Ingredients for Cauliflower Curry
- 1 cauliflower
- 4-6 tablespoons of oil
- 1 tablespoon finely chopped ginger
- 1 teaspoon of Indian saffron (turmeric)
- 3 medium onions
- 3 cloves of garlic
- 1 red hot pepper
- Spices – 1 teaspoon cumin seeds or 1/2 (half) teaspoon cumin
- 1/4 (quarter) teaspoon of cinnamon
- 1/4 (quarter) teaspoon of coriander powder
- 1/4 (quarter) teaspoon powdered nutmeg
- 1/4 (quarter) teaspoon of black pepper
- 1.5 cups of cream
- 1.5 cups of yogurt
- 2 tablespoons of raisins
- 2 tablespoons finely chopped almonds
- 2 tablespoons chopped coriander
Cauliflower Curry Recipe Preparation
Slice the cauliflower and place it on the baking tray. Add 2-3 tablespoons of vegetable oil (it can be corn, sunflower, canola, I used coconut oil), a tablespoon of finely chopped ginger and 1 teaspoon of castor saffron (turmeric) on it, and put it in the oven at medium temperature for 45-50 minutes until it turns nicely browned. cook it.
While the cauliflower is cooking in the oven, slice 3 onions into thin crescent shapes, one red small hot pepper and 3 cloves of garlic finely. If you don’t want it hot, remove the seeds from the peppers.

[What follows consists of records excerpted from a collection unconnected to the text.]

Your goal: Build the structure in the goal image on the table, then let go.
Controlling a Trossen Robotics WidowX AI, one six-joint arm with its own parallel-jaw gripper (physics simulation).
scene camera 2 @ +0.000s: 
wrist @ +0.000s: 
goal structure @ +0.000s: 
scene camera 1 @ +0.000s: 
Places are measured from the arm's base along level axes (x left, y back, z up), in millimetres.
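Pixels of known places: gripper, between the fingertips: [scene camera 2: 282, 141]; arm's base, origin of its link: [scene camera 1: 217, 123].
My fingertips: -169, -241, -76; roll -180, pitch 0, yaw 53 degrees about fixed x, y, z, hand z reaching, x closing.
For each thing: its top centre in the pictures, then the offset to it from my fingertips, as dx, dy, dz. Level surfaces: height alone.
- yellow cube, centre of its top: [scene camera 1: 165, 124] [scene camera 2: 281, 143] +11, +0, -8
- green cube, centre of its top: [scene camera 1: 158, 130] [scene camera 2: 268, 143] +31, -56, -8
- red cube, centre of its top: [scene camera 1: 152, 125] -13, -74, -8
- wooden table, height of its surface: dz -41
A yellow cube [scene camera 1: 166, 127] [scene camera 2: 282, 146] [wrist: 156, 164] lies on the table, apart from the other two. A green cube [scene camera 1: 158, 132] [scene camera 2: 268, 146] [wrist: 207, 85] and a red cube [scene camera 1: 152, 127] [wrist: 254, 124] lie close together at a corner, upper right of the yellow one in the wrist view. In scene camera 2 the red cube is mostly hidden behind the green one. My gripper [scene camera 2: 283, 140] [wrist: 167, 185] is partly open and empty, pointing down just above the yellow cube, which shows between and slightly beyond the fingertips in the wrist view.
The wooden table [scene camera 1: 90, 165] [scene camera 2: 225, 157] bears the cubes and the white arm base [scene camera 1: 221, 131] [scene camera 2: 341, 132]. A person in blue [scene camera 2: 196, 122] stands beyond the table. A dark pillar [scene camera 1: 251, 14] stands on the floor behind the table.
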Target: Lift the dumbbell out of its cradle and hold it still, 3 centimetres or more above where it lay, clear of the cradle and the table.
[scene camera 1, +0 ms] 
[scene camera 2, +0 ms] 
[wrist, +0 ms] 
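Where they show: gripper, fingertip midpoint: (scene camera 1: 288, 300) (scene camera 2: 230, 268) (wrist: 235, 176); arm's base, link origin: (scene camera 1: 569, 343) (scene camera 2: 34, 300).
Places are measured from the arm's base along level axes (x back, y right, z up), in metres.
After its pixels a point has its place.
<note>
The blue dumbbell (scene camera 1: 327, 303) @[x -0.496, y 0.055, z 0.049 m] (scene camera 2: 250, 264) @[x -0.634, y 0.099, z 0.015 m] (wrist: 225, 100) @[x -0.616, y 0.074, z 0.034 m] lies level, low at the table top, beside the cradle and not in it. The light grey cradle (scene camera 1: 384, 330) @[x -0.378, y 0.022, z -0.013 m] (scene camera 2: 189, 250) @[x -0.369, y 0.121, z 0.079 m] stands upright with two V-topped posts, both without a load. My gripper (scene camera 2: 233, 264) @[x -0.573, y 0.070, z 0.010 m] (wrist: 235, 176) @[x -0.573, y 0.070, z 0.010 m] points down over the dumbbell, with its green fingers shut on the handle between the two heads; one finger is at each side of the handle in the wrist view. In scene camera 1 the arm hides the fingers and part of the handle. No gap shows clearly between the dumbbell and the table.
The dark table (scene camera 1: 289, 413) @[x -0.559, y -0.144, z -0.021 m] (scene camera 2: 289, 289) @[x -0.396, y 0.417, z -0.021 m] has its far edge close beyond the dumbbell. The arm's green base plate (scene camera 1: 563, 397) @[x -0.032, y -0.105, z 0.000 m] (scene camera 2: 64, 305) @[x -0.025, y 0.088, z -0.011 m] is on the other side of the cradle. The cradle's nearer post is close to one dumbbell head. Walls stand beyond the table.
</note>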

Put 2-3 tablespoons of oil in the pan, add onion, garlic, pepper and the following spices (cumin, cinnamon, coriander powder, nutmeg powder, black pepper) and cook for 15 minutes.
When the onions are cooked for 15 minutes, remove the pot from the stove and let it cool for 5-10 minutes.

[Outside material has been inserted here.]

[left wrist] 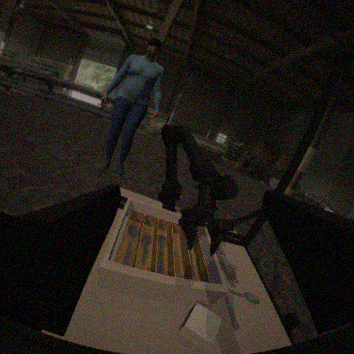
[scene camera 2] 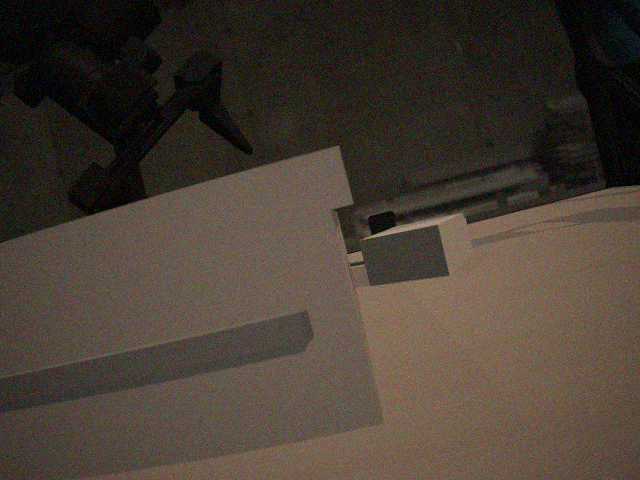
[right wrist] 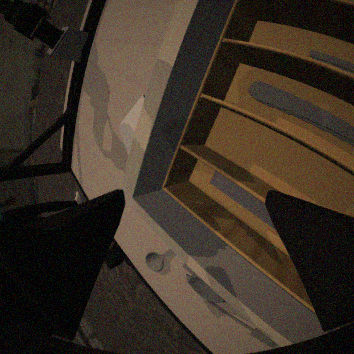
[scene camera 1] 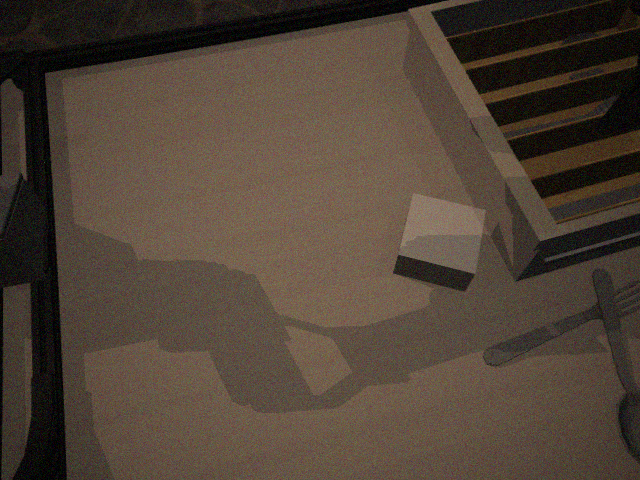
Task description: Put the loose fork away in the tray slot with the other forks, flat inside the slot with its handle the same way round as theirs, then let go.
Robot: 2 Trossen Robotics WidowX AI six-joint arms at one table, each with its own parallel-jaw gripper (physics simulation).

Add 1 and a half cups of cream and 1 and a half cups of yogurt to the cooled onions, mix everything and set aside until the cauliflower comes out of the oven.
Add the beautifully fried cauliflower, which you took out in the oven, to the onions and turn on the stove. Add 2 tablespoons of raisins, a handful of finely cut almonds and a handful of chopped coriander herbs on it, and when it boils, reduce the heat and cook for 15-20 minutes until the cauliflower softens.
Serve with naan tortillas and, if the curry is bitter, ‘rayta’ tzatziki.